На другой день я увидел в двух газетах в отделе «Новости» такую странную строку: «Здоровье Кандыбина поправляется».
— Послушай, Стремглавов, — спросил я, приехав к нему, — почему мое здоровье поправляется? Я и не был болен.
— Это так надо, — сказал Стремглавов. — Первое известие, которое сообщается о тебе, должно быть благоприятным… Публика любит, когда кто-нибудь поправляется.
— А она знает — кто такой Кандыбин?
— Нет. Но она теперь уже заинтересовалась твоим здоровьем, и все будут при встречах сообщать друг другу: «А здоровье Кандыбина поправляется».
— А если тот спросит: «Какого Кандыбина?»
— Не спросит. Тот скажет только: «Да? А я думал, что ему хуже».
— Стремглавов! Ведь они сейчас же и забудут обо мне!
— Забудут. А я завтра пущу еще такую заметку: «В здоровье нашего маститого…» Ты чем хочешь быть: писателем? художником?..
— Можно писателем.
— «В здоровье нашего маститого писателя Кандыбина наступило временное ухудшение. Вчера он съел только одну котлетку и два яйца всмятку.
Температура 39,7».
— А портрета еще не нужно?
— Рано. Ты меня извини, я должен сейчас ехать давать заметку о котлете.
И он, озабоченный, убежал.
Я с лихорадочным любопытством следил за своей новой жизнью.
Поправлялся я медленно, но верно. Температура падала, количество котлет, нашедших приют в моем желудке, все увеличивалось, а яйца я рисковал уже съесть не только всмятку, но и вкрутую.
Наконец, я не только выздоровел, но даже пустился в авантюры.
«Вчера, — писала одна газета, — на вокзале произошло печальное столкновение, которое может окончиться дуэлью. Известный Кандыбин, возмущенный резким отзывом капитана в отставке о русской литературе, дал последнему пощечину. Противники обменялись карточками».
Этот инцидент вызвал в газетах шум.
Некоторые писали, что я должен отказаться от всякой дуэли, так как в пощечине не было состава оскорбления, и что общество должно беречь русские таланты, находящиеся в расцвете сил.
Одна газета говорила: «Вечная история Пушкина и Дантеса повторяется в нашей полной несообразностей стране. Скоро, вероятно, Кандыбин подставит свой лоб под пулю какого-то капитана Ч*. И мы спрашиваем — справедливо ли это? С одной стороны — Кандыбин, с другой — какой-то никому не ведомый капитан Ч*».

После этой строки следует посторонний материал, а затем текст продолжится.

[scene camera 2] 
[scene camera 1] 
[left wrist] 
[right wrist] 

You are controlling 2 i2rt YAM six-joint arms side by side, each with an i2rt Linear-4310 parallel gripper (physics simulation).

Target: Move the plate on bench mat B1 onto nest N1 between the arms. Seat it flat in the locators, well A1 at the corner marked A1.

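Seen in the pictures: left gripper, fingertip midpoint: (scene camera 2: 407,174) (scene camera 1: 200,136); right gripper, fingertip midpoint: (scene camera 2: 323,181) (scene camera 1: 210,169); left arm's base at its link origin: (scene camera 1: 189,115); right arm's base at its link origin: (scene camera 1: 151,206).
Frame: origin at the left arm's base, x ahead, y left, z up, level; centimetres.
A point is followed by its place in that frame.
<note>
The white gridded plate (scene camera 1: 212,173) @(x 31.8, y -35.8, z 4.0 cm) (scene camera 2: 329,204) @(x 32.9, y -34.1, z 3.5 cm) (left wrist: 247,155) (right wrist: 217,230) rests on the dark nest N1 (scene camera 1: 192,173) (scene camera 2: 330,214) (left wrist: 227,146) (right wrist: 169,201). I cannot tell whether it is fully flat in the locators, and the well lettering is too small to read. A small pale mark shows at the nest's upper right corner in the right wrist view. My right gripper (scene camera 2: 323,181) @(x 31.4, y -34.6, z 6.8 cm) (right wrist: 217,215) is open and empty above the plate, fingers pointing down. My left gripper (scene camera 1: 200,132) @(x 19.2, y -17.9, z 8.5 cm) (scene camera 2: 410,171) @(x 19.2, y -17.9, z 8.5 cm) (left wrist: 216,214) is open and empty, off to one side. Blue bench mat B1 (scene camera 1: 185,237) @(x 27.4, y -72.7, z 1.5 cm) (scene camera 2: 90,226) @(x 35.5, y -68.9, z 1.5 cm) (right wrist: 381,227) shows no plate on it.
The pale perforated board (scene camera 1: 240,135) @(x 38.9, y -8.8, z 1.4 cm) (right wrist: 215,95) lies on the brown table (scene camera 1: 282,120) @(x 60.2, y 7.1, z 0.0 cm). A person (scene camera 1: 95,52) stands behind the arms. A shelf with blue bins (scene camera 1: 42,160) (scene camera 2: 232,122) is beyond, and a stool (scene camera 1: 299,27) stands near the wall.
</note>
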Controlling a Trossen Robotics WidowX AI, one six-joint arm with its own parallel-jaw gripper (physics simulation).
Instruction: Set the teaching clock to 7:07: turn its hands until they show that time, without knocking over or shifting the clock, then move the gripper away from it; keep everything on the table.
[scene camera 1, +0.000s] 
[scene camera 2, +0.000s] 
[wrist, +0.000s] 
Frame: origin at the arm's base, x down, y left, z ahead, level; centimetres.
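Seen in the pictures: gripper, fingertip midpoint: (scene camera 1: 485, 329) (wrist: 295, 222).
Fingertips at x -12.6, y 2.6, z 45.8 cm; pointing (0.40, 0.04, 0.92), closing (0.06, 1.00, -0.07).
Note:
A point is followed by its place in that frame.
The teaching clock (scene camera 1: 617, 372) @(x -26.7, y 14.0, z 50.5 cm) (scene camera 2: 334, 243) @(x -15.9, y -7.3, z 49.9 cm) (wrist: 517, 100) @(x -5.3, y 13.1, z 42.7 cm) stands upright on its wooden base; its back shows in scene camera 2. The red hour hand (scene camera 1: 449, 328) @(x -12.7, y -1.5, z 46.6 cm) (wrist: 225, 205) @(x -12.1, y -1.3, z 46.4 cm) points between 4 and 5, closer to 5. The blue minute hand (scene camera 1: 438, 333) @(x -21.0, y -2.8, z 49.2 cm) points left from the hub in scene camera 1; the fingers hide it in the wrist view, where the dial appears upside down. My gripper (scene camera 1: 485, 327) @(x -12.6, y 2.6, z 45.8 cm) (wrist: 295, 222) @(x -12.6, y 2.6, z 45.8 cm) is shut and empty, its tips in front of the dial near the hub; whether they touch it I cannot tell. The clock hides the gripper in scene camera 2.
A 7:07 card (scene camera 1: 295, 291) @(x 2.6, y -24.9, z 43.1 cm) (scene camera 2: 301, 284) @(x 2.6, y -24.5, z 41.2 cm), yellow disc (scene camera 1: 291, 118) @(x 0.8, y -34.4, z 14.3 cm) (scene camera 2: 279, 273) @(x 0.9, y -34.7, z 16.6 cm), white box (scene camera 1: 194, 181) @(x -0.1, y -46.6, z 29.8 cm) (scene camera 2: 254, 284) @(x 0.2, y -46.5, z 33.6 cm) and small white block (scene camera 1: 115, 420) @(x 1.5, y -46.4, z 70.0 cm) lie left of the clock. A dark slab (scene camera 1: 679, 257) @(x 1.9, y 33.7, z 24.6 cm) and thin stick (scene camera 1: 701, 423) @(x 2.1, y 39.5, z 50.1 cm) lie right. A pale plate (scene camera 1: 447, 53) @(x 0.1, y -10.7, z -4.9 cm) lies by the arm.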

«Мы уверены, — писала другая газета, — что друзья Кандыбина не допустят его до дуэли».
Большое впечатление произвело известие, что Стремглавов (ближайший друг писателя) дал клятву, в случае несчастного исхода дуэли, драться самому с капитаном Ч*.
Ко мне заезжали репортеры.
— Скажите, — спросили они, — что побудило вас дать капитану пощечину?
— Да ведь вы читали, — сказал я. — Он резко отзывался о русской литературе. Наглец сказал, что Айвазовский был бездарным писакой.
— Но ведь Айвазовский — художник! — изумленно воскликнул репортер.
— Все равно. Великие имена должны быть святыней, — строго отвечал я.